Closed FreshAirTonight closed 2 years ago
To prepare for big runs, I did some testing runs and collected statistics on a benchmark set, 559 Desulforbio proteins. All except casp14 runs using 36 Summit Nodes, each with 6 16GB-V100.
Preset | Mean pLDDT | Mean pTMS | Count | Walltime (min) |
---|---|---|---|---|
reduced_dbs | 78.55129 | 0.6327694 | 559 | 41 |
genome | 79.54728 | 0.6439633 | 559 | 45 |
genome2 | 79.39952 | 0.6434832 | 559 | 62 |
super | 79.8062 | 0.6471785 | 558 | 76 |
economy | 78.54494 | 0.6335336 | 559 | 37 |
casp14 | 78.56151 | 0.6313684 | 551 | 150 (91 nodes) |
Notes:
Looks like super
is the winner! Um, except it's not a fair comparison since the larger proteins were left out.
Where does this leave us for the next large run?
As soon as we figure out what causes core dumps and avoid the issue, we are ready for a real run.
Test on 3400 sequence of pesudodesulfovibrio proteome was done within 1 hour using 200 summit nodes. A few long sequences >1500AAs were done with high memory node. The confident predictions cover 90% of total sequences, and ultra confident prediction covers 69%.
A test on 24,738 sequences of Smagellanicum on 1k node 2 hour run. Each sequence have 5 DL models to go, totaling 123,690 target/model tasks. Got 52,452 (42%) done from this run. Since I ordered longer sequences to run first and the remaining shorter sequences cost far less time, it is estimated that >63% work load or even more has been done. Time spent on GPU is about 79%, of total run time, so overhead spending is not bad. 14TB data generated. Need to purge some pickle files of low rank models. One issue is that Dask reported only 2.4% of tasks were done, which was significantly lower than the actual tasks done.
A quick update: Smagellanicum is almost done other than 141 long sequences still waiting in the high-memory queue. When this calculation is done, 99.7% (25151/25227) of Smagellanicum proteome will have been modeled with AlphaFold. For the most of week, the jobs are waiting in the queue. Actual runs took place are ~5 hrs on 200 regular nodes, and ~10 hrs on 36 high-memory nodes.
The structure prediction of Smagellanicum proteome by AlphaFold 2 have been completed. Here is a summary.
Total number of protein sequences modeled: 25,134. This covers 99.7% of the whole Smagellanicum proteome provided, including all sequences < 2500 AAs. Total number of amino acids modeled is 11,448,954.
Since this is a brand-new genome, not a single sequence found in the current PDB database, a portal for experimentally determined protein structures. I found only 37 sequences in the PDB at sequence similarity > 90%, and 974 > 70%. In another word, all models provided here are genuinely new, good or bad.
Model local quality High confidence coverage pLDDT > 70): 58.2% in terms of AA, 56.9% in terms of sequences Very high confidence coverage pLDDT > 90): 36.0% in terms of AA.
Model global quality Very high confidence pTMS > 0.8: 20.1% high confidence pTMS > 0.6: 52.7%
Mean number of recycles of the top model: 12.0 (versus 3 by default).
Run Time Feature generation: 7,367 hours (using 8 AMD EPYC 7302 cores) Model inference: 16,064 hours (using 1 Nvidia V100)
Actual costs are about 2,000 Andes node hours, and 3,400 Summit node hours.

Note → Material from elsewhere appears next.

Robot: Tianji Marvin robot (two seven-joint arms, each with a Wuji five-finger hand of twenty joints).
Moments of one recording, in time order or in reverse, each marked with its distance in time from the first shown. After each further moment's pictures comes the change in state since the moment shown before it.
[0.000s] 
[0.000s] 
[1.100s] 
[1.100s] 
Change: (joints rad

This include both overheads and some wastes due to the experimental nature of the first large-scale application of this kind on Summit.

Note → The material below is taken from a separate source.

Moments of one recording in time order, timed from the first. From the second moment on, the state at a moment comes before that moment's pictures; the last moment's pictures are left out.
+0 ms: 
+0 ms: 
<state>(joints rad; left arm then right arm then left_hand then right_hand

Note that in the PDB file, the b-factor column is the pLDDT score which is the confidence for the coordinate prediction of each residue. It max value is 100, > 70 indicates good confidence.
Models are available on Summit here:
Top 1 models in PDB format
/gpfs/alpine/world-shared/bif135/species/smagellanicum/af2_output
(7.0GB)
Compressed tarball: /gpfs/alpine/world-shared/bif135/species/smagellanicum/af2_output.tar.gz
(1.6GB)
I have about features for 30,000 proteins ready for modeling.